Wednesday, May 14, 2008

Dinosaurs and Hair Follicles

"Were you bald when you were a little boy, Daddy?" my little boy asked with earnest eyebrows.

I smiled. "Nope. Not until I was a man."

The two-year-old piped up. "You alweady bald, Daddy. Dat how Jesus made you."

I couldn't help but laugh. That was yesterday afternoon. This evening my five-year-old resumed the conversation.

"Daddy, were the dinosaurs extinct when you were a little boy? Or were they still alive?"

"Were the dinosaurs extinct? Well.... What do you think, Nathan?"

"Mmmm. I think... I think they were still alive when you were a little boy."

Maybe that explains how I could have become so prematurely bald. Just like Jesus made me.

Friday, May 2, 2008

Bad guys

Jen's sitting on the couch with remote in hand as I write, fast-forwarding past certain scenes in The Empire Strikes Back. A running flow of commentary emanates from Nathan and Susanna, lying on their bellies in front of the tube.

From the set I hear Han Solo shout, "I'll see you in hell!"

"Oooh," says Susanna. "That's a mean thing! He should not say that. That's where Satan lives, so that's mean."
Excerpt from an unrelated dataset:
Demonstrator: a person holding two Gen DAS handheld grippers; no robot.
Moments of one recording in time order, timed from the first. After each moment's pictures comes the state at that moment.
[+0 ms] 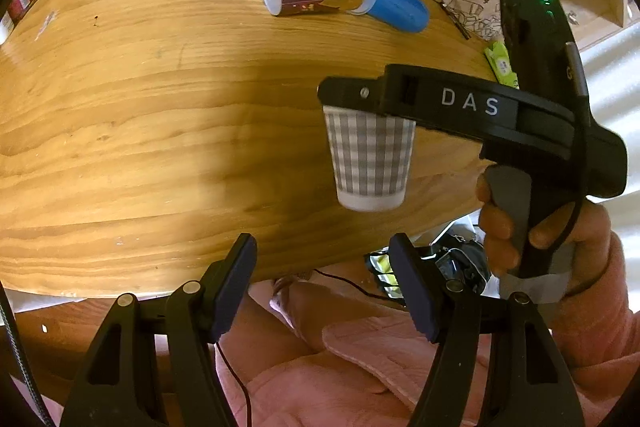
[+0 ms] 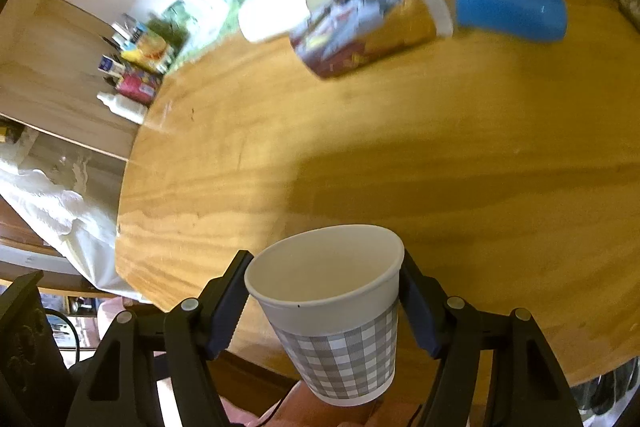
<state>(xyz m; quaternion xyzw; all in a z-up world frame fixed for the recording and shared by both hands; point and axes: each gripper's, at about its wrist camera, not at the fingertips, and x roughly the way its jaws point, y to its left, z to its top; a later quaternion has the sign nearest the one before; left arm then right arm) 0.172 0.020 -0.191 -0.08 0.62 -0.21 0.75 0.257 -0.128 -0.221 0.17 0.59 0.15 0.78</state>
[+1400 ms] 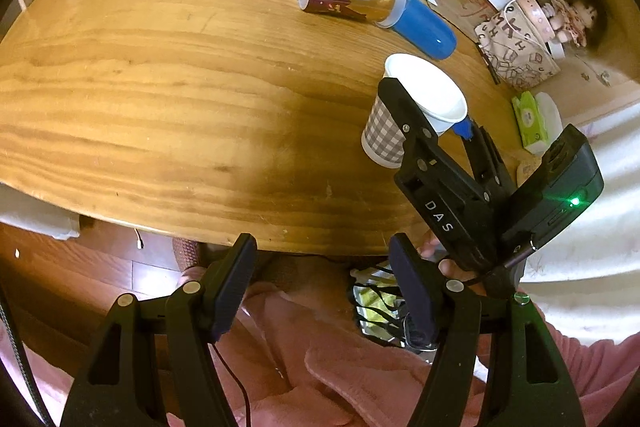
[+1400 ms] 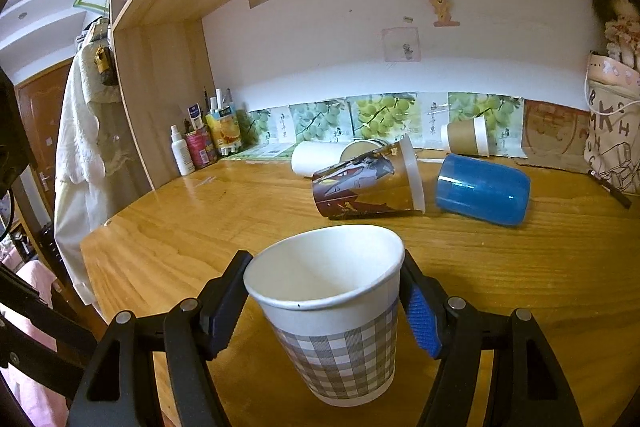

Nathan: "Why does he live there? Is he a bad guy?"

Susanna: "Uh-huh."

Nathan: "Does he do bad things to people?"

Susanna: "Yup."

Movie critic theologians. Where do they get that from?

Thursday, May 1, 2008

Alter Egos

"I'm oozing mine 'magination!" declared Michael to his mom the other day. A month away from turning 3, he's begun taking on other identities, remaining in character for 5 minutes or even an hour at a time.

"I'm Dr. Seuss!" I kept hearing around the house this evening. Finally I saw Michael, playing with Kennedy and Carter, friends who were visiting. Evidently all three were Dr. Seuss.

Then I smiled as it dawned on me: they were each wearing a toy stethoscope, bright yellow tubing with bright red and blue pieces hanging around their necks.

The 4-year-old also heard, and quickly took corrective steps: "Dr. Seuss isn't a doctor!" We all love to correct misguided poor saps.

"I'm Doctow Seuss!" insisted the 2-year-old.

"But he's not a doctor!" argued his brother.

"He's not?" I asked, surprised Nathen had picked up this subtlety.

"No, he's not a real doctor. He's just a man who writes books."

"You're right!" I affirmed him.

But Michael had the final word. "I'm Doctow Seuss."